Set down the full listing exactly, character for character.
#####
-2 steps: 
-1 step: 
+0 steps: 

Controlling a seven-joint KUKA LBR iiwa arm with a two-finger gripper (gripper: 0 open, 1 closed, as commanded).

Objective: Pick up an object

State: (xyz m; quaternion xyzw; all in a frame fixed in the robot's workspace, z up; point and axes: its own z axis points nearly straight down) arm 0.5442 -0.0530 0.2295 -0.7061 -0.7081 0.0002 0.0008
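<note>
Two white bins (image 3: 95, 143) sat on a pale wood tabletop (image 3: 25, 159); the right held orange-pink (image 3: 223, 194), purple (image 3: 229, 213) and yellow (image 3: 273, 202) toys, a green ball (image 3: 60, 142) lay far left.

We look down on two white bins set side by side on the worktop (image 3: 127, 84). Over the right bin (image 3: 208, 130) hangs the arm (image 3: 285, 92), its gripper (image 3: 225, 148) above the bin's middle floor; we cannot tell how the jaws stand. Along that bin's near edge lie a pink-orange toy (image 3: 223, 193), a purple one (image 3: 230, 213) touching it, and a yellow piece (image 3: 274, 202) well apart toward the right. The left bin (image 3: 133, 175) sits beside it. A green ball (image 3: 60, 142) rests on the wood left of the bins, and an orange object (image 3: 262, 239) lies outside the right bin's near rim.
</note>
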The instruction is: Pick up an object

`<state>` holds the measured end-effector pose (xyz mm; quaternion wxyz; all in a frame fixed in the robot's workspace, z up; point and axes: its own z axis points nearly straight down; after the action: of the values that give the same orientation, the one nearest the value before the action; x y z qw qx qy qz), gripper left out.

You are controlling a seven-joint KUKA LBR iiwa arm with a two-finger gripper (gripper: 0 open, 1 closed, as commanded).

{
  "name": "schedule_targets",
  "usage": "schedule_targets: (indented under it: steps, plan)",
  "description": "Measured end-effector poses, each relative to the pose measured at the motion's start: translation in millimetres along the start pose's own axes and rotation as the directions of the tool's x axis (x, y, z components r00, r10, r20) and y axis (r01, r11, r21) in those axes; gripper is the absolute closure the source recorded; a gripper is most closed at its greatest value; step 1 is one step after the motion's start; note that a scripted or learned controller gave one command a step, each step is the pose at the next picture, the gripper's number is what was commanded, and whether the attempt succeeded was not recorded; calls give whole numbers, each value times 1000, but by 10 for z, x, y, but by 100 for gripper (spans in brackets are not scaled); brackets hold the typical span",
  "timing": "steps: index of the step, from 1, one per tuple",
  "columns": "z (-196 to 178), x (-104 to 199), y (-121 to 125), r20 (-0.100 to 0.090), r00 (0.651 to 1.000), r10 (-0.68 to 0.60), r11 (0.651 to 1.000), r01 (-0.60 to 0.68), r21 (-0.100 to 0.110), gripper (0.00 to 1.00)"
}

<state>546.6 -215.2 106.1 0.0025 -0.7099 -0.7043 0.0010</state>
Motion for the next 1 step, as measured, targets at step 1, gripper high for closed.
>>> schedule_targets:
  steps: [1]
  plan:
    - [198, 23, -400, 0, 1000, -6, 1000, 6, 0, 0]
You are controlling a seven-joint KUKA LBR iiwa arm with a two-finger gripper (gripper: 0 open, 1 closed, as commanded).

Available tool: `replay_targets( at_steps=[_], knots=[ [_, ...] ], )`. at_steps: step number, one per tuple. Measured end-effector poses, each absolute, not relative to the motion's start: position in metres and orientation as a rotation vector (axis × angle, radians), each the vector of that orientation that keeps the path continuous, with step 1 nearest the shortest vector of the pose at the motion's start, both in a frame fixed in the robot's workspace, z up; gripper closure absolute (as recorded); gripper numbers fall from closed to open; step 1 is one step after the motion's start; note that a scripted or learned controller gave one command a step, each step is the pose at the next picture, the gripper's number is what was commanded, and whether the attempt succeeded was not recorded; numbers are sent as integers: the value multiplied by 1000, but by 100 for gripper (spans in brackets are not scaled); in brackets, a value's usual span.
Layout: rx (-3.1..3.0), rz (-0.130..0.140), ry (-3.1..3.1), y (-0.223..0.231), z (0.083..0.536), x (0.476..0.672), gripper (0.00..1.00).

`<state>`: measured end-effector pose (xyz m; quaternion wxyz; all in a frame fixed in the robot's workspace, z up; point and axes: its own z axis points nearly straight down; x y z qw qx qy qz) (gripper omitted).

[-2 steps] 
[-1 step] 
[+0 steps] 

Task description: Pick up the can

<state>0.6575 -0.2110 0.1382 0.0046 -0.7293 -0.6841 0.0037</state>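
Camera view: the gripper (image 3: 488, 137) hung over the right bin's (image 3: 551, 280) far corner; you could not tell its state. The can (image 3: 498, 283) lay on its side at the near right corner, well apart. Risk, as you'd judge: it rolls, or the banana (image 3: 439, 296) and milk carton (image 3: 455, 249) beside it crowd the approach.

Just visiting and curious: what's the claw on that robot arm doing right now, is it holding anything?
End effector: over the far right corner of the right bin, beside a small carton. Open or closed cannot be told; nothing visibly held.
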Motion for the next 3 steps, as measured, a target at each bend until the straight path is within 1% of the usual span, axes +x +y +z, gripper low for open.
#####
*Exercise solution:*
-2 steps: 
-1 step: 
+0 steps: 

Controlling a seven-joint KUKA LBR iiwa arm with a two-finger gripper (gripper: 0 open, 1 closed, as commanded).

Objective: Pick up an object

State: (xyz m; quaternion xyzw; all in a frame fixed in the robot's workspace, z up; point and axes: its own z axis points nearly straight down) arm 0.5442 -0.0530 0.2295 -0.7061 -0.7081 0.0002 0.0008
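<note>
Two white bins (image 3: 95, 143) sat on a pale wood tabletop (image 3: 25, 159); the right held orange-pink (image 3: 223, 194), purple (image 3: 229, 213) and yellow (image 3: 273, 202) toys, a green ball (image 3: 60, 142) lay far left.

We look down on two white bins set side by side on the worktop (image 3: 127, 84). Over the right bin (image 3: 208, 130) hangs the arm (image 3: 285, 92), its gripper (image 3: 225, 148) above the bin's middle floor; we cannot tell how the jaws stand. Along that bin's near edge lie a pink-orange toy (image 3: 223, 193), a purple one (image 3: 230, 213) touching it, and a yellow piece (image 3: 274, 202) well apart toward the right. The left bin (image 3: 133, 175) sits beside it. A green ball (image 3: 60, 142) rests on the wood left of the bins, and an orange object (image 3: 262, 239) lies outside the right bin's near rim.
</note>
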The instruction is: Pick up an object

`<state>` holds the measured end-effector pose (xyz mm; quaternion wxyz; all in a frame fixed in the robot's workspace, z up; point and axes: its own z axis points nearly straight down; after the action: of the values that give the same orientation, the one nearest the value before the action; x y z qw qx qy qz), gripper left out.

You are controlling a seven-joint KUKA LBR iiwa arm with a two-finger gripper (gripper: 0 open, 1 closed, as commanded).

{
  "name": "schedule_targets",
  "usage": "schedule_targets: (indented under it: steps, plan)",
  "description": "Measured end-effector poses, each relative to the pose measured at the motion's start: translation in millimetres along the start pose's own axes and rotation as the directions of the tool's x axis (x, y, z components r00, r10, r20) and y axis (r01, r11, r21) in those axes; gripper is the absolute closure the source recorded; a gripper is most closed at its greatest value; step 1 is one step after the motion's start; note that a scripted or learned controller gave one command a step, each step is the pose at the next picture, the gripper's number is what was commanded, and whether the attempt succeeded was not recorded; calls give whole numbers, each value times 1000, but by 10 for z, x, y, but by 100 for gripper (spans in brackets are not scaled); brackets hold the typical span",
  "timing": "steps: index of the step, from 1, one per tuple",
  "columns": "z (-196 to 178), x (-104 to 199), y (-121 to 125), r20 (-0.100 to 0.090), r00 (0.651 to 1.000), r10 (-0.68 to 0.60), r11 (0.651 to 1.000), r01 (-0.60 to 0.68), r21 (-0.100 to 0.110), gripper (0.00 to 1.00)"
}

<state>546.6 -215.2 106.1 0.0025 -0.7099 -0.7043 0.0010</state>
Motion for the next 1 step, as measured, targets at step 1, gripper high for closed.
>>> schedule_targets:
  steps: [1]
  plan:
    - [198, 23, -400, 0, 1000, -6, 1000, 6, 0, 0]
You are controlling a seven-joint KUKA LBR iiwa arm with a two-finger gripper (gripper: 0 open, 1 closed, as commanded).

Available tool: `replay_targets( at_steps=[_], knots=[ [_, ...] ], )`. at_steps: step number, one per tuple. Measured end-effector poses, each absolute, not relative to the motion's start: position in metres and orientation as a rotation vector (axis × angle, radians), each the vector of that orientation that keeps the path continuous, with step 1 nearest the shortest vector of the pose at the motion's start, both in a frame fixed in the robot's workspace, z up; gripper closure absolute (as recorded); gripper numbers fall from closed to open; step 1 is one step after the motion's start; note that a scripted or learned controller gave one command a step, each step is the pose at the next picture, the gripper's number is what was commanded, and whether the attempt succeeded was not recorded; numbers are sent as integers: the value multiplied by 1000, but by 100 for gripper (spans in brackets are not scaled); in brackets, a value's usual span.
Layout: rx (-3.1..3.0), rz (-0.130..0.140), ry (-3.1..3.1), y (-0.223..0.231), z (0.083..0.536), x (0.476..0.672), gripper (0.00..1.00).

`<state>`: measured end-effector pose (xyz m; quaternion wxyz; all in a frame fixed in the robot's workspace, z up; point and axes: its own z axis points nearly straight down; x y z qw qx qy qz) (gripper omitted).

[-2 steps] 
[-1 step] 
[+0 steps] 

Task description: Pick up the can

<state>0.6575 -0.2110 0.1382 0.0046 -0.7293 -0.6841 0.0037</state>
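Camera view: the gripper (image 3: 488, 137) hung over the right bin's (image 3: 551, 280) far corner; you could not tell its state. The can (image 3: 498, 283) lay on its side at the near right corner, well apart. Risk, as you'd judge: it rolls, or the banana (image 3: 439, 296) and milk carton (image 3: 455, 249) beside it crowd the approach.

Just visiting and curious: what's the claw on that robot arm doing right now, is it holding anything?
End effector: over the far right corner of the right bin, beside a small carton. Open or closed cannot be told; nothing visibly held.
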Motion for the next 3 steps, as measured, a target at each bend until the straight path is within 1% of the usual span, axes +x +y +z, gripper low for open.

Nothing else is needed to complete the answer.